Ele, que nunca vira Edna pronunciar um único palavrão, saiu dali como se estivesse fugindo de algo muito perigoso. Andando pelo corredor, viu que Elisa saiu de sua sala, porém, ao vê-lo caminhando em sua direção retornou apressada para o interior da sala e bateu a porta com força suficiente para provocar um barulho irritante. Nesse momento, apesar de toda a sua irritação, Renato não pode evitar de achar graça na situação e continuou andando enquanto ria baixinho. Pegou seu paletó e desceu pelo elevador saindo da empresa para cuidar de seus compromissos.
Na manhã seguinte, logo na primeira hora, estava distraído examinando uns documentos quando sua secretária o informou que a Dra. Edna desejava falar com ele que, autorizou a entrada dela em sua sala e mal ela apareceu na porta, já foi dizendo:
–(Renato) Que novidade é essa? Você nunca precisou de autorização para entrar aqui!
–(Edna) Acho que estou com vergonha da forma como agi ontem. Vim pedir desculpas.
–(Renato) Esqueça isso. Já passou. – Aguardou um pouco e quando percebeu que Edna não falaria nada, perguntou: – E aí? Conseguiu consertar aquela bagunça de ontem?
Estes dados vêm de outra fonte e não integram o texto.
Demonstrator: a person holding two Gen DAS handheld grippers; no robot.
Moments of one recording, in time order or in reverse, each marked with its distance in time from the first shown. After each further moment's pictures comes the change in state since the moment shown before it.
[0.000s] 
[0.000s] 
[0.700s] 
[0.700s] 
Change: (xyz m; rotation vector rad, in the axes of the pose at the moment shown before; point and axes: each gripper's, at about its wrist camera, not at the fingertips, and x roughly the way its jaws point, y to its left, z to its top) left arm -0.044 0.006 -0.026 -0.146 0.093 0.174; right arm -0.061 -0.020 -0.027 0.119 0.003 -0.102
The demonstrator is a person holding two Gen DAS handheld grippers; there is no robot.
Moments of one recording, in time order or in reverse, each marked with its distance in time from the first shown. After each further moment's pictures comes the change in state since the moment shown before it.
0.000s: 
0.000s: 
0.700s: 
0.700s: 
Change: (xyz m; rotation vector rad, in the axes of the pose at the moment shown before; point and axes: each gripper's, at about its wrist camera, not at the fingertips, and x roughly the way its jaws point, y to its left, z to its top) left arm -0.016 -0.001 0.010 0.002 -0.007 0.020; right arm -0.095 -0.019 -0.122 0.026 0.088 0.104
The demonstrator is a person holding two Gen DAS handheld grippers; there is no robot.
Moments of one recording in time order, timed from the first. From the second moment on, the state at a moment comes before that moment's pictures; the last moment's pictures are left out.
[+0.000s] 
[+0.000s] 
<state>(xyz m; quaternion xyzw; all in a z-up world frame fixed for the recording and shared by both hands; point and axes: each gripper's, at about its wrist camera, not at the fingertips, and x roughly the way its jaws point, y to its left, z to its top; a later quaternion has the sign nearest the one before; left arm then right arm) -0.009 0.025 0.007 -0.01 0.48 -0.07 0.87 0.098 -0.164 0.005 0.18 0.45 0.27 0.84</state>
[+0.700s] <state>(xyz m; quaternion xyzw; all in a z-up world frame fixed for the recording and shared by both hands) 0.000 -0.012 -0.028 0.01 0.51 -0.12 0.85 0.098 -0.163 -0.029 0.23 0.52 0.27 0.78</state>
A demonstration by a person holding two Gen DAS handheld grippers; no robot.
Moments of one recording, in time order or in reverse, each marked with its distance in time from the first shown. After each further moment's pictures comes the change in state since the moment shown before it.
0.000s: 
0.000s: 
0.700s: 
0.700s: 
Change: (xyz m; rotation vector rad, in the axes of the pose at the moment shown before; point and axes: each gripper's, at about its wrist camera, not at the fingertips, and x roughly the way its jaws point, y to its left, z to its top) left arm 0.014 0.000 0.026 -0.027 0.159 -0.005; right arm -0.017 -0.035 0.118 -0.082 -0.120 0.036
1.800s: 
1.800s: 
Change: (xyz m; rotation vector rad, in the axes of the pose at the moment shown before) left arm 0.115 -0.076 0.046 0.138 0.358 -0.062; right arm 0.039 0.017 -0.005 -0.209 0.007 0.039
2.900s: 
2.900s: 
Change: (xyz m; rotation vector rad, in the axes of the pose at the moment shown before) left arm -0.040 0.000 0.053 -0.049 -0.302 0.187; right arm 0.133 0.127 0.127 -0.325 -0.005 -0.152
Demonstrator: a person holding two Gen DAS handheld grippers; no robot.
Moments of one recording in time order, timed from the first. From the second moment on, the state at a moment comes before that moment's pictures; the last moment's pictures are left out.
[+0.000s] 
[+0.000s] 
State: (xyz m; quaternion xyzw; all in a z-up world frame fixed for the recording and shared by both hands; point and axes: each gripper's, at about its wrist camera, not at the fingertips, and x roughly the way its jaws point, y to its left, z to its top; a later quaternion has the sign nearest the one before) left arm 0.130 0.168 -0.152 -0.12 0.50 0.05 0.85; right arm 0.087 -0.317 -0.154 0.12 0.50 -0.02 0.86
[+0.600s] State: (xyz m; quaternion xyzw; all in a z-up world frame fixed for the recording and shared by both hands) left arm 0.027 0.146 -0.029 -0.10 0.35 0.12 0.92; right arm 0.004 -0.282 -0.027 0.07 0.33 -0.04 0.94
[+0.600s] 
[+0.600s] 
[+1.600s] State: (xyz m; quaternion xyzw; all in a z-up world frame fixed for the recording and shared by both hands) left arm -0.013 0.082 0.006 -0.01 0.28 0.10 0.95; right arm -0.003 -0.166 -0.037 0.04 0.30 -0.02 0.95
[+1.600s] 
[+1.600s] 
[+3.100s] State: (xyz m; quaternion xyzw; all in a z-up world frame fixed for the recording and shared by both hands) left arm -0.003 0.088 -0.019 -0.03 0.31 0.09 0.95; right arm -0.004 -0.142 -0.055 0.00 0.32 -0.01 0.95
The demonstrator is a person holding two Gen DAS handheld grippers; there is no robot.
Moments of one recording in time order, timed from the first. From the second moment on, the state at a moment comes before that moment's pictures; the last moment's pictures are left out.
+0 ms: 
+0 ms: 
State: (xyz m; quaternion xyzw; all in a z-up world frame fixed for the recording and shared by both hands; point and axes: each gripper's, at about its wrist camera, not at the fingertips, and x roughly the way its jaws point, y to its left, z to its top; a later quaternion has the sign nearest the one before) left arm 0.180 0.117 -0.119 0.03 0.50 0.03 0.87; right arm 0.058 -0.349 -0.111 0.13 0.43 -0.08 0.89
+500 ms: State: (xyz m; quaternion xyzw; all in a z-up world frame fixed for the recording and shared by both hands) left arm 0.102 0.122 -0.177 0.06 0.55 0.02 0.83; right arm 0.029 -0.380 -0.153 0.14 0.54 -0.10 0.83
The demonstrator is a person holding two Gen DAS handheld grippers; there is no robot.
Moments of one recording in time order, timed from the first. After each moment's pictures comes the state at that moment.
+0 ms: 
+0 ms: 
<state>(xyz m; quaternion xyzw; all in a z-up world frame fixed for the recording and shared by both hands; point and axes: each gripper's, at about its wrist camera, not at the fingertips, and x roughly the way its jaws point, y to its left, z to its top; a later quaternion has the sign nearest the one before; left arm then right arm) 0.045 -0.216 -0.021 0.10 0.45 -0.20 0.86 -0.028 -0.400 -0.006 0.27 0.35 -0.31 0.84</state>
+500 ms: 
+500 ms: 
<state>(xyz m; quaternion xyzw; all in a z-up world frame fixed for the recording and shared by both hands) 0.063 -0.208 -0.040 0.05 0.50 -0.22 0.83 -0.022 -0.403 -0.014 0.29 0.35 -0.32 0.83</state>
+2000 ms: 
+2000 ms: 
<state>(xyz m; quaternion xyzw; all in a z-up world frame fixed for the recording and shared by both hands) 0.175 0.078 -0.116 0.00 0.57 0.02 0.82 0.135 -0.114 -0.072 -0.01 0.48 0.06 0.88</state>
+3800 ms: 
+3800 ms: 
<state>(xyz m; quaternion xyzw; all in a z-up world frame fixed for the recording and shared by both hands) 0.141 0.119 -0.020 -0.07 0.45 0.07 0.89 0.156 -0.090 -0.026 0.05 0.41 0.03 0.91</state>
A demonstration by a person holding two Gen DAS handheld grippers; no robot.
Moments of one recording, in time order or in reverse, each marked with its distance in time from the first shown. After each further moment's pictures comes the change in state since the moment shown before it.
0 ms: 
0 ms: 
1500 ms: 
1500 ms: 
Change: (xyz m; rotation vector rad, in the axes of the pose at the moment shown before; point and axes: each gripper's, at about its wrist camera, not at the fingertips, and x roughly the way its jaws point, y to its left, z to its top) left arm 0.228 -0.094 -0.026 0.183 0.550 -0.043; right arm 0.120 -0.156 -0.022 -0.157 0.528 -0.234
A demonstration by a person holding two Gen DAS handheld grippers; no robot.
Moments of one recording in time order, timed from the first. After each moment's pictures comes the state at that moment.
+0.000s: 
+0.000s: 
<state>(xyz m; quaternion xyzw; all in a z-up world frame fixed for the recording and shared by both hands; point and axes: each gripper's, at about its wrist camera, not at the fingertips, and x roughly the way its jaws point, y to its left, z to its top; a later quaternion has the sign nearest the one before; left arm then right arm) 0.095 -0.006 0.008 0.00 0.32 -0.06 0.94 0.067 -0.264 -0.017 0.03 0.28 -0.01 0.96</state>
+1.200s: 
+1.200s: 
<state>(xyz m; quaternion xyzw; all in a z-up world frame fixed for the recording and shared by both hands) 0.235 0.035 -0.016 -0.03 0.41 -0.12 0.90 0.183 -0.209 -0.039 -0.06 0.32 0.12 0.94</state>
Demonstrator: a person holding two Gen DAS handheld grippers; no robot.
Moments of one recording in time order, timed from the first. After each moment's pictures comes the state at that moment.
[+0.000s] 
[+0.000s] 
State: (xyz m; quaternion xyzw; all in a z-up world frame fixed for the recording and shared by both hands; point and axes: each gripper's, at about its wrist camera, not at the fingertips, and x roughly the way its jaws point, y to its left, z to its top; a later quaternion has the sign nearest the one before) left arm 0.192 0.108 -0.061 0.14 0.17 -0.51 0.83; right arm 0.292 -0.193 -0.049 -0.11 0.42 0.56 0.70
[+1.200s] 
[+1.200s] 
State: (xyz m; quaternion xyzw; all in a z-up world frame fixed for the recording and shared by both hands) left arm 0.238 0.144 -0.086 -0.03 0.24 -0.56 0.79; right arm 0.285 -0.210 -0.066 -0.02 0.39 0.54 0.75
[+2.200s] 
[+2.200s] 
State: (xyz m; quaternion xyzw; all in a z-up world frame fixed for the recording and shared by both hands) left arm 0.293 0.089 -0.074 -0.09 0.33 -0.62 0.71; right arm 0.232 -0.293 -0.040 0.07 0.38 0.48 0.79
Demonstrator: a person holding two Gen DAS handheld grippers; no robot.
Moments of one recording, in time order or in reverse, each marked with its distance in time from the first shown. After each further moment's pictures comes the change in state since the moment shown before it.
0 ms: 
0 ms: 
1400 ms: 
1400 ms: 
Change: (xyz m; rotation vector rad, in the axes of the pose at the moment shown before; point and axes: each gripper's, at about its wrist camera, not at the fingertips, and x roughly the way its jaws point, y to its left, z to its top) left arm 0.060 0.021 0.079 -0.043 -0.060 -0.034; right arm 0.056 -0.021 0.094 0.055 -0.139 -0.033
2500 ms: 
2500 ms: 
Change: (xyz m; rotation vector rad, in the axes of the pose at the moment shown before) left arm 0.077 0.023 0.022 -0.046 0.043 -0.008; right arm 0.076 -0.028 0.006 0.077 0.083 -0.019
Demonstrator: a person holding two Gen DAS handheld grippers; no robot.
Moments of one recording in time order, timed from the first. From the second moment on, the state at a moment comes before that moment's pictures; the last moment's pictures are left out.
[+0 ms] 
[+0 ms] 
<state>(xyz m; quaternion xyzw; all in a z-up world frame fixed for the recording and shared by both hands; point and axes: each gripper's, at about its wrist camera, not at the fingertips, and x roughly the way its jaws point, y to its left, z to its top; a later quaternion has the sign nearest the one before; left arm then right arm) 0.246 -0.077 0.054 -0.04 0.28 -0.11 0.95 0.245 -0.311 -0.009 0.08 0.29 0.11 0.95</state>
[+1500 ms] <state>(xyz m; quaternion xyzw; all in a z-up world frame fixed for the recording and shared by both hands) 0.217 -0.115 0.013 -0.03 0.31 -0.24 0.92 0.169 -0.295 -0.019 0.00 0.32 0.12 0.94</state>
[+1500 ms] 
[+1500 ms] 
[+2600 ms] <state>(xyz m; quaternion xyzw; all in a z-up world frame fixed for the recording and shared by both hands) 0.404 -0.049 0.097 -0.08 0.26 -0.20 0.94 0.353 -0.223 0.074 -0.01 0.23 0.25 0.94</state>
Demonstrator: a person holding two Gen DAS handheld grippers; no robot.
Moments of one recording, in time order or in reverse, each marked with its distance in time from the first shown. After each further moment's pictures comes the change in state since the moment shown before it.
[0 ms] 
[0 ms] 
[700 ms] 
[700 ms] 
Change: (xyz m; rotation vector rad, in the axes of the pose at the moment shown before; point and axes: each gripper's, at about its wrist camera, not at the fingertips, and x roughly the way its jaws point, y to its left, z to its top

–(Edna) Quase tudo. – Respondeu Edna resignada. – Só falta conseguir a reemissão de dois documentos originais para ficar tudo certo.
Renato ficou olhando para Edna, tentando saber se era a hora certa de dizer o que queria, ou se isso a faria ficar nervosa novamente, mas como viu que ela agia como a Edna de sempre, arriscou:
–(Renato) Escuta Edna. Você tem certeza de que colocar aquela moça como funcionária foi a coisa certa?
–(Edna) Mais do que certa. – Respondeu Edna sem se alterar e respondeu: – De todo o pessoal que atua hoje como Advogado, ela é a mais centrada, a mais inteligente e a mais determinada. Ela nunca desiste de procurar uma solução para os casos em que atua. Aliás, eu queria falar sobre uma coisa e isso envolve a Elisa. Posso?
–(Renato) Vai em frente. – Autorizou Renato.
–(Edna) Então. Estou cansada de ficar supervisionando os casos da seção que era de responsabilidade da Bruna. Isso está me sobrecarregando e eu queria que você concordasse em promover alguém para ser o supervisor que a substituirá.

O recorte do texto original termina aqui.